He looks so much better! Sounds like you found yourself a good horse.

Nothing wrong with just being a nice trail horse! If you're looking for some kind of challenge with him, maybe do a trail trial if they have them in your area? It's like a trail riding obstacle course


----------



## Barrelracehard (Mar 19, 2016)

He looks great! He have a really nice butt on him. I like how you got him to look so good. He has the perfect legs. I think he would be a perfect western pleasure horse or if he likes to run a spend horse.


----------



## Boo Walker (Jul 25, 2012)

I really like the thickness of his back legs, very substantial - I think he's a great all-around horse!


----------



## bekahragsdale (Oct 14, 2015)

Well thanks everyone, I'm glad everyone likes how he looks so far, I'm hoping he's still going to fill out more even though he's fullier than I was expecting him to be. the original owner bought him for a speed horse but honestly he doesn't scream speed to me under saddle, that or maybe he feels like I'm the one not into speed 😝 He comes from mainly foundation lines with a little speed mixed in but he seems more laid back, maybe if he does become a speed horse he won't have gate issues... I guess training is the key 🙂 

And I'm glad you guys like he's rear end and hind legs, that's what I was concerned about most when I got him, mainly because he had no muscle and was just weak back there, now I feel like he's rear end is the best part of him, minus his handsome face of course.
_Posted via Mobile Device_


----------



## KLJcowgirl (Oct 13, 2015)

Oooooooooh he's looking so HANDSOME!


----------



## bekahragsdale (Oct 14, 2015)

Standing so handsome and quite after our ride I just had to get a picture.

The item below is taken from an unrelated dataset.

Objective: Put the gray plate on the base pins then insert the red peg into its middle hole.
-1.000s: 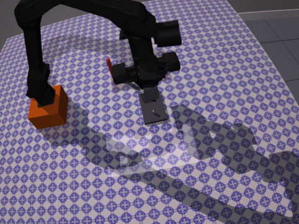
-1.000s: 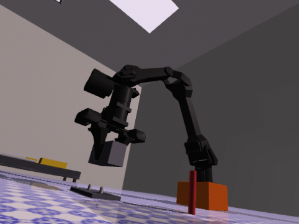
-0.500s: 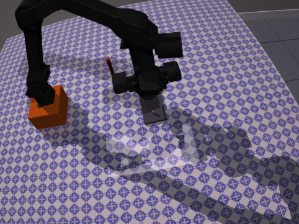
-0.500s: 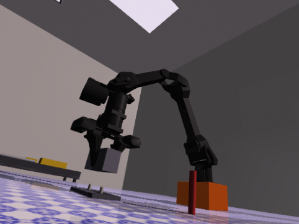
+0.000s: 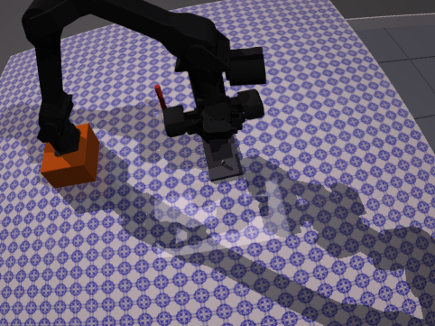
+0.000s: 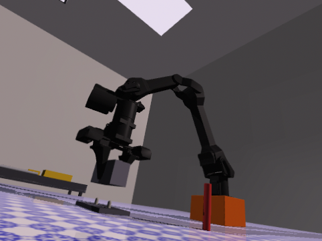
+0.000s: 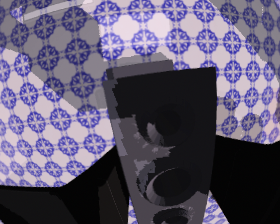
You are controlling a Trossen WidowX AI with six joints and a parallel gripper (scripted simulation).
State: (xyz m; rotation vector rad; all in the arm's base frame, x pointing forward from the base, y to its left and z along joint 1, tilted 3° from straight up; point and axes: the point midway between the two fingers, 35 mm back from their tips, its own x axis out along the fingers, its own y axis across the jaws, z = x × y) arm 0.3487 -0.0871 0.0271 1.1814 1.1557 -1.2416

Took him on our first "real" trial ride away from the security of our dirt mile long loop... Had to walk down the paved road, got passed by three speeding cars(I had to bite my touch not to say anything, people have no respect for horses around here), then went down some dark and scary trails... Well probably seemed like that to him, I thought it was absolutely perfect!!


----------



## bekahragsdale (Oct 14, 2015)

The trail.


----------